そうなると答えは自然と行き着く。葉月の目は素直に心当たりへと向かった。
そして、その人物が目を開いてぱちぱちと瞬かせているからきっと己の考えに間違いはない。
(魔王でもお腹なるんだ)
強ばった身体から力が抜けた。
「ご飯、食べますか・・・・・・?」
さっきと同じように彼の頭がゆっくり振られ、葉月は台所に向かおうと腰を上げる。
「いっ」
立ち上がるためにテーブルに手をついて痛みが走る。
怪我をしていたのを忘れていた。
(これって家で対処できる程度を越えてるよね?)
この時間にどこか病院はやっていただろうか。
葉月が頭を悩ませていると、男がこちらを窺う。
「触れてもいいか」
「あ、はい」
咄嗟に許可を出してしまった。自分の危機感は死んでいるかもしれない。
頷いた手前では撤回することも出来ず、葉月はばくばくと心臓を鳴らしながら男の動きを凝視する。
葉月の心配をよそに、男は随分と優しい手つきで葉月の傷ついた腕を取った。そして、もう片方の手を傷の上にかざす。
葉月の喉がごくりと鳴った。
男も緊張した面持ちだった。
また、あの時のように不可思議な現象で攻撃されると葉月は反射的に身構えた。しかし、葉月の想像とは裏腹に、男の掌からは穏やかな緑色の光が灯され、それに触れた傷口が少しずつ治癒されていく。

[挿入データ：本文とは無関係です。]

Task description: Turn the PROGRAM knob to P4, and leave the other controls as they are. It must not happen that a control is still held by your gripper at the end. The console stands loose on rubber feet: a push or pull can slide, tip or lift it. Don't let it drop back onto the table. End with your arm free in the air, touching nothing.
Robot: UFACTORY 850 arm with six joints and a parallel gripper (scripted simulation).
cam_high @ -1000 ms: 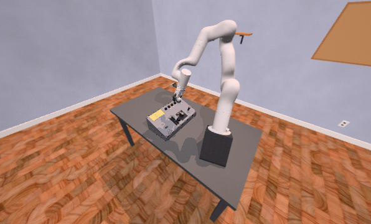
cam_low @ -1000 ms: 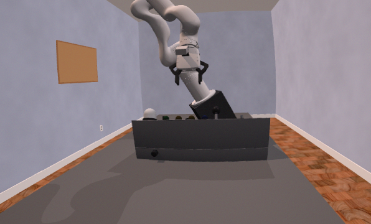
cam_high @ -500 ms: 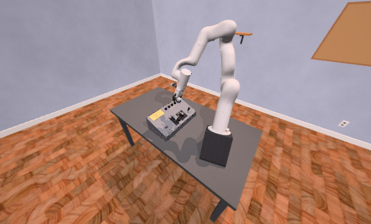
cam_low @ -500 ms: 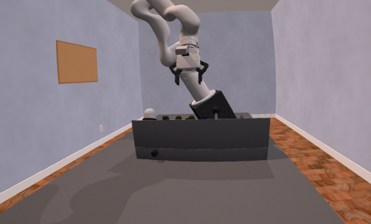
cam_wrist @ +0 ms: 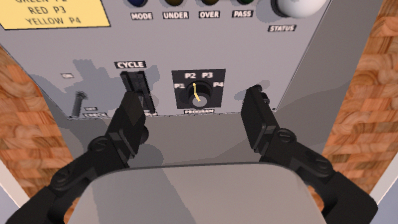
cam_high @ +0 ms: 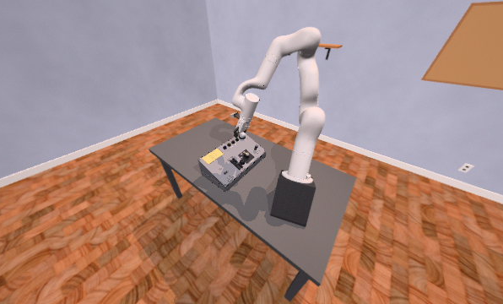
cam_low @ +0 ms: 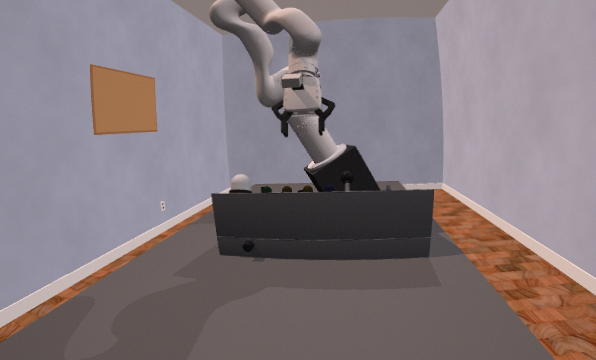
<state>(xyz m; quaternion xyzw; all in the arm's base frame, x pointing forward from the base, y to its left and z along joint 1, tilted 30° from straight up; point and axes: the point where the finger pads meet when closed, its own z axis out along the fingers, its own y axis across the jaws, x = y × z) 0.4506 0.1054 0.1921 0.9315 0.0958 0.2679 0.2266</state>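
Right now the grey console is 3 cm behind my hand, 5 cm to the left of it and 20 cm below it. From my hand the other things lie so: mode knob 5 cm behind, 14 cm to the right, 18 cm below; black ball-ended lever 9 cm behind, 10 cm to the left, 17 cm below; check toggle 7 cm behind, 22 cm to the left, 18 cm below.
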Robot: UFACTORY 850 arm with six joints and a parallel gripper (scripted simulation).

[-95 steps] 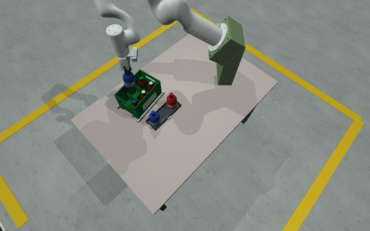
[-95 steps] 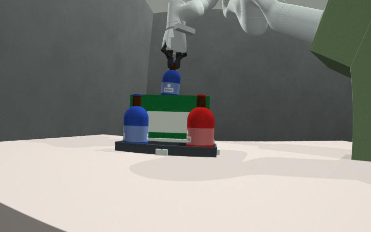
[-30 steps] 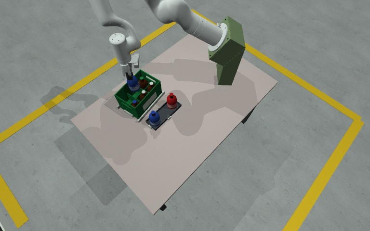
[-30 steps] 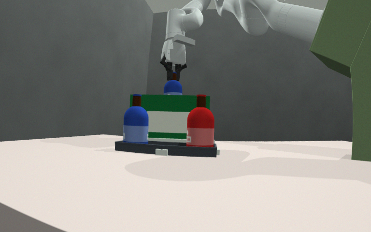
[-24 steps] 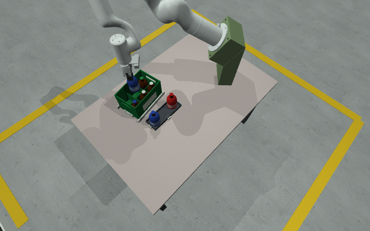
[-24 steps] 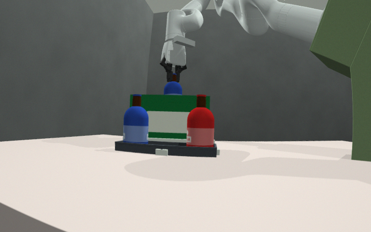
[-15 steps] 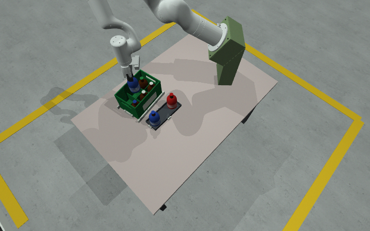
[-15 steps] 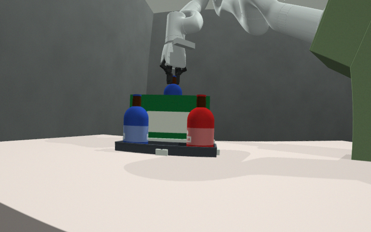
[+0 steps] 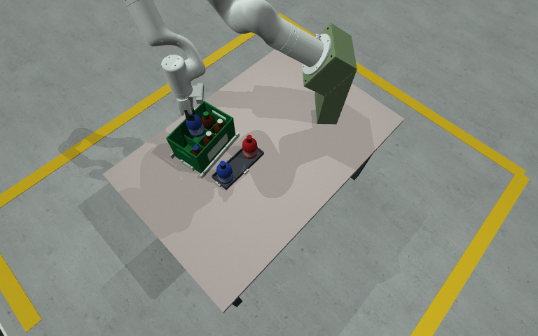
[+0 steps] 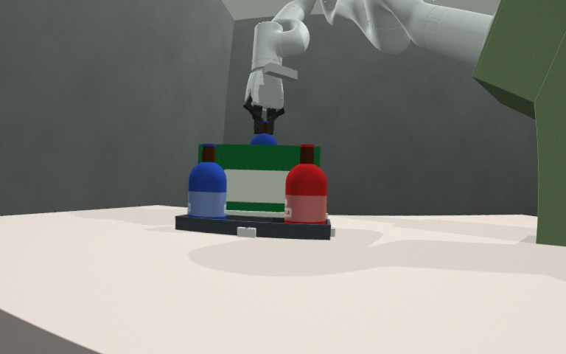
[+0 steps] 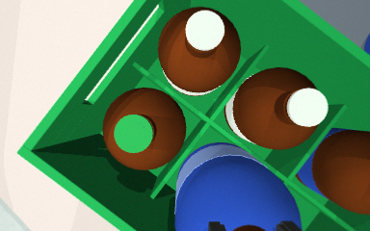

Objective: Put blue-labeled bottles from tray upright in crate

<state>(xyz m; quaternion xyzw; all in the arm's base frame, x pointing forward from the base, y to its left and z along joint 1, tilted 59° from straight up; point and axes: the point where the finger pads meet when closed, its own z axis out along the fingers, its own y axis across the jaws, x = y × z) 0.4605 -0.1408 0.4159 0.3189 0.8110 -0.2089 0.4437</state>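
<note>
The green crate lies 16 cm below my hand, 4 cm to the left of it and 1 cm ahead of it. The rest, counted from my hand: dark tray 25 cm to the left, 23 cm below, 3 cm ahead; red-labeled bottle 27 cm to the left, 16 cm below, 6 cm behind; brown-necked bottle 16 cm below, 11 cm ahead, 8 cm to the left.
</note>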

しばらく経って男が手を離したときには、葉月の腕はまっさらな肌に戻っていた。先ほどまで痛々しい傷があったなどと思えないほどに。
「痛みは」
「ぅえっ? な、ないです」
「ならいい」
そう言って男は立ち上がった。細身の身体のせいかそれほど威圧感は覚えなかったが、こうして下から見上げると妙な迫力があった。ほとんどは顔の良さのせいだと思う。
「ご飯はいい・・・・・・邪魔をした」
目の前の白い肌に落ちる睫毛の影を眺めているうちに、さっさと彼は寝室の方に移動する。慌てて葉月が追いかける。
男は何故かクローゼットの扉を開けて足を踏み入れようとした。
「いやいや、ちょっと何して!」
葉月の制止を気にもとめず、男はそのままクローゼットに消えた。後を追って乱暴に開け放つ。
そこには、葉月の服にぎゅうぎゅうに埋もれた魔王の姿が見えるはずだった。
「へっ?」
おかしい。なぜクローゼットから明かりが見えるのだ?
このクローゼットは大して奥行きもない。なのにどうして男はあんなに遠くに立っている?
「今日一日はその扉は開けない方がいい。しばらく経てば戻るだろう」
テレビの中でしか見たことのない豪華なシャンデリアから零れる光に照らされながら男が言う。
葉月の身体から力が抜けた。ふらっと倒れるように尻餅をついた。その反動でクローゼットが閉まる。
暗い部屋で、見慣れたクローゼットを見上げる。今、目に収めた光景が夢のように感じた。最後に見た男は、葉月に手を伸ばそうとしていたように見えた。
秒針が何周したかわからない頃、葉月はよろよろと起き上がった。
(ゆめ、うんきっとそう・・・・・・夢だ)
暗示をかけるように夢だ夢だと繰り返す。なんとか食事と風呂を済ませ、早々に寝た。
あのクローゼットと同じ部屋で寝るのも落ち着かないので、掛け布団だけ引きずってリビングで丸まった。